Va detto che la copertina non aiuta. La pettinatura improbabile, i colori sgargianti e quasi fuori standard per le consuetudini grafiche Telarc… Poi capita che ti riagganci proprio a questo aspetto per dire che vabbè, dai, magari è proprio perché si vuol sottolineare un’originalità, un’unicità… E poi il tutolo, che fa un po’ presuntuosetto e, insomma, uno magari cercherebbe di evitarlo… Epperò ok, dai, va bene, parliamo tanto di musica liquida e sono 5 minuti che ciarliamo guardando un pezzo di plastica. Quand’è che ascoltiamo?

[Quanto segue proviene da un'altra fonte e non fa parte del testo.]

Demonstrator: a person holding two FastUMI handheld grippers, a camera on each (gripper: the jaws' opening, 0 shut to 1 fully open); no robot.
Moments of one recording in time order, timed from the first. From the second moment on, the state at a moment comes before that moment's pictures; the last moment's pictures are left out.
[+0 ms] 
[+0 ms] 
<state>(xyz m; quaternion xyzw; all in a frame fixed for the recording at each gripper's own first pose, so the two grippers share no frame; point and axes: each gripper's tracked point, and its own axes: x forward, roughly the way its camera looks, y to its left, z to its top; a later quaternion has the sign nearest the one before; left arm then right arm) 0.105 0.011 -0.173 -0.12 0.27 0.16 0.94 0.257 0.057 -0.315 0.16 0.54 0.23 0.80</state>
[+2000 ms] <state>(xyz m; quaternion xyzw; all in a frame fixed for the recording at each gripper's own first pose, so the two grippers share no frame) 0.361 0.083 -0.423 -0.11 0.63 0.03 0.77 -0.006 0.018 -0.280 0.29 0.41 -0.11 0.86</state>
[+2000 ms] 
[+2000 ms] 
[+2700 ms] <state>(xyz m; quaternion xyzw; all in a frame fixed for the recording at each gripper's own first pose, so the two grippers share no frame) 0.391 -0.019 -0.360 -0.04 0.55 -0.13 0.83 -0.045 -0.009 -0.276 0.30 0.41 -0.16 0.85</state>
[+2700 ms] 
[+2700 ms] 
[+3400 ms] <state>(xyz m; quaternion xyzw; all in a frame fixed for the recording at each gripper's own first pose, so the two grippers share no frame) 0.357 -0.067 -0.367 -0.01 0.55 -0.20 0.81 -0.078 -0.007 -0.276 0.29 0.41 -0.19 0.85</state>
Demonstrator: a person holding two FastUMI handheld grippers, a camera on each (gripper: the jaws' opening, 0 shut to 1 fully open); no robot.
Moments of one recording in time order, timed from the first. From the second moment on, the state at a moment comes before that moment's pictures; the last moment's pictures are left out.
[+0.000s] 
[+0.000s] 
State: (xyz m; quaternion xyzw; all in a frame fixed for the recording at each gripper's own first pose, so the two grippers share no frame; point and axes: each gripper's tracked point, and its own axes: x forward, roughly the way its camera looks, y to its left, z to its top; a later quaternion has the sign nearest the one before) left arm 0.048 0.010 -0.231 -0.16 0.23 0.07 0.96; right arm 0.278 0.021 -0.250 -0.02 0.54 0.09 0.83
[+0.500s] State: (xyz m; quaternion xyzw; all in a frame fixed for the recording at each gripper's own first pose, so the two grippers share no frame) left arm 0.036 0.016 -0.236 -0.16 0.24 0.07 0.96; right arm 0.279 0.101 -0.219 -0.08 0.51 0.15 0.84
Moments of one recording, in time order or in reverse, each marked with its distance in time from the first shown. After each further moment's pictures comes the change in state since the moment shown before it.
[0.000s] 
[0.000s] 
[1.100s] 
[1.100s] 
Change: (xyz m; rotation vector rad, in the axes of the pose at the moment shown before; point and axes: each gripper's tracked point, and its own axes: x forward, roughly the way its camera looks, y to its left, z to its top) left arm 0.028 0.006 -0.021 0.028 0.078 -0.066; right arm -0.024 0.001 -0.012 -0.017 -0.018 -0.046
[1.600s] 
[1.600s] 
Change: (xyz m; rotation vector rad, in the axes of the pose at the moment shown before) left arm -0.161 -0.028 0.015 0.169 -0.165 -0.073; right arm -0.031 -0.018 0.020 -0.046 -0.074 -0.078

Si parte: l’intro serve a far capire come si possa partire da un brano per trasformarlo in quello che è il numero 2 della tracklist. E’ l’unico momento del CD in cui ho avuto qualche paura di ritorno alla fusion anni ’80, e averlo scelto come apertura si può discutere come mossa. Alcune impostazioni ritmiche ed architetturali con accenti un po’ di genere avrebbero potuto lasciare il passo ad un approccio più smarcato dal mainstream, soprattutto in virtù (è il caso di dirlo) di quanto poi accade nel resto del CD, uno spumeggiante ventaglio di bravure diffuse, con un quartetto affiatato e tecnicamente tosto guidato da un portento, di cui molto si potrà dire e probabilmente si dirà ma di cui è impossibile non riconoscere un livello esecutivo sfolgorante ed una padronanza del pianoforte decisamente altissima, anche in considerazione del fatto che stiamo parlando di una musicista del 1979.
Tocco, controllo delle dinamiche, fusione di elementi occidentali ed orientali sono caratteristiche che convivono nello stile di Hiromi, qui e lì ancora legato com’è più che giusto a riferimenti e strutture altri ma già avviato verso una personale commistione di stili che rappresenta e per il futuro può rappresentare la sua cifra stilistica. Ci sono dentro il solare virtuoismo giocoso di Oscar Peterson ma anche la precisione cristallina di Chick Corea, e poi c’è lei. E c’è un gruppo che suona davvero bene. Tony Grey al basso e Martin Valihora alla batteria sono un solidissimo sostegno, precisi al millimetro e potenti abbastanza da reggere l’energia della leader. Il disturbatore chitarristico David Fiuczynski sa dosare le diagonalizzazioni musicali di cui è capace e si pone come una sorta di disciplinato folletto a contrappuntare il rigore degli altri tre.
Hiromi ha già molte carte in regola. Dalla sua c’è un linguaggio molto ricco ed una tecnica molto salda, ma anche un quartetto compatto ed efficace. Può crescere in passionalità, in modo da completare la sua cifra stilistica. Se saprà farlo diventerà un riferimento.